La mère de la fillette de 6 ans poignardée à mort dans un appartement de l’arrondissement de Mercier–Hochelaga-Maisonneuve, à Montréal, a été arrêtée et doit comparaître devant le tribunal vendredi.

Henri Ouellette-Vézina
La Presse

Le Service de police de la Ville de Montréal (SPVM) a confirmé vers 23 h jeudi soir que la femme de 36 ans avait bien été interrogée par les enquêteurs et arrêtée à titre de principale suspecte dans cette affaire.

Il n’a pas été possible de connaître les chefs d’accusation qui seront déposés contre elle.

La mère de la victime était jusque-là considérée comme un témoin important puisqu’elle était la seule personne présente auprès de l’enfant, selon les informations que détenaient les policiers.

La mort de la fillette de 6 ans porte le bilan des homicides à 11 sur l’île de Montréal depuis le début de l’année.

Des signalements au 911 avaient été faits vers 3 h, dans la nuit de mercredi à jeudi, pour des « cris entendus » dans le voisinage. Un employé d’un Tim Hortons situé à proximité, qui a appelé la police, aurait notamment subi un choc nerveux. À leur arrivée sur les lieux, les policiers ont trouvé la fillette poignardée, avec d’importantes blessures. Des équipes paramédicales l’ont transportée d’urgence dans un centre hospitalier, où sa mort a été constatée quelques heures plus tard, en matinée, a confirmé jeudi, peu après midi, l’agent Raphaël Bergeron, porte-parole du SPVM.

Pour laisser les policiers travailler, un périmètre de sécurité a rapidement été établi dans le secteur. Les enquêteurs sont entrés dans l’appartement en fin de matinée pour reconstituer la scène de crime et valider certains éléments. « Plusieurs personnes qui auraient pu entendre ou voir des choses ont été rencontrées. D’autres vont l’être si elles se manifestent », a dit M. Bergeron.

La rue Desautels est demeurée fermée pendant une bonne partie de la journée de jeudi, entre la rue Hochelaga et l’avenue Pierre-De Coubertin. La police de Montréal avait demandé aux citoyens d’éviter le secteur.

Des voisins consternés

Consternés par la scène, des voisins se rassemblaient autour des cordons de police, en matinée, pour tenter d’en savoir plus. L’un d’eux, prénommé Pierre, affirme avoir entendu des bruits inhabituels pendant la nuit. « Je m’apprêtais à m’endormir quand j’ai entendu des enfants se disputer dans la rue. L’un d’eux a crié “Sauvez-moi”, mais ça me semblait être dans ma bâtisse. J’ai pensé faire le 911 », a-t-il expliqué.

Pour moi, c’était très inhabituel. Dans ce coin-là, c’est très calme normalement. Mais cette nuit, c’était vraiment agité.

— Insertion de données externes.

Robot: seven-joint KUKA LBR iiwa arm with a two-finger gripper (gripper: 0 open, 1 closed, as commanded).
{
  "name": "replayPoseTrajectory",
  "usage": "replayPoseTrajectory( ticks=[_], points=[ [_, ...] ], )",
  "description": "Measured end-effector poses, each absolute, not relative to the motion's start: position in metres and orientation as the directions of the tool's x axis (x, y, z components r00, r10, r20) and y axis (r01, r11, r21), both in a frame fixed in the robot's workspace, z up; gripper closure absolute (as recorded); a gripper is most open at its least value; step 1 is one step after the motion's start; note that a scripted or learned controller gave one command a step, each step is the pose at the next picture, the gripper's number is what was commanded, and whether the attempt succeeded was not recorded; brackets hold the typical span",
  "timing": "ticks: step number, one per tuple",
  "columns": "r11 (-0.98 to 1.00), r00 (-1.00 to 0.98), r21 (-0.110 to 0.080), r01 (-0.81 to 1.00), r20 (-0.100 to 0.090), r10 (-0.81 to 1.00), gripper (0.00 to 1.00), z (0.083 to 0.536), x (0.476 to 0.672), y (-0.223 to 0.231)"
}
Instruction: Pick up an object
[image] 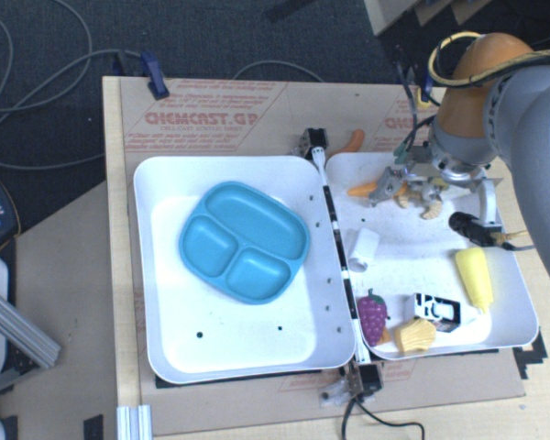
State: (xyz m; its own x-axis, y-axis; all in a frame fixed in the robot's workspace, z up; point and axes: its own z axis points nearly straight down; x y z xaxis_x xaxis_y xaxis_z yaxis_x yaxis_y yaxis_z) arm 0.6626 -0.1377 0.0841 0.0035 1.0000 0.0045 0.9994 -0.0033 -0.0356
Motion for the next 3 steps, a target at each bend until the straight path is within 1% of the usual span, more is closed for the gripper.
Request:
replayPoseTrajectory(
  ticks=[1, 3],
  points=[
    [-0.009, 0.008, -0.031, 0.999, -0.009, 1.000, 0.00, 0.0847, 0.6604, -0.1183],
    [-0.011, 0.011, -0.030, 0.999, -0.007, 1.000, 0.00, 0.0846, 0.6603, -0.1147]
  ],
)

Pierre, voisin habitant la rue Desautels

Le résidant, qui soutient qu’il pourrait y avoir un lien entre cette dispute et l’évènement, affirme avoir raconté sa version des faits aux enquêteurs, qui ont pris sa déposition. « Je n’ai rien vu, mais j’ai tenu à leur dire ce que j’avais entendu », a-t-il raconté.

Une autre voisine a aussi soutenu avoir entendu les cris d’une femme pendant la nuit. De sa fenêtre, elle dit avoir vu un policier sortir de l’appartement avant de s’asseoir dans l’escalier, sous le choc. Comme le protocole le prévoit, de l’aide psychologique sera offerte aux agents qui ont découvert la scène, s’ils le désirent.

« Ça démontre l’état de la société », s’est désolée une autre résidante qui passait par là. « Peut-être que c’est un tout aussi. Avec ce qu’on vit, le confinement, les bouleversements… c’est grave », a-t-elle ajouté.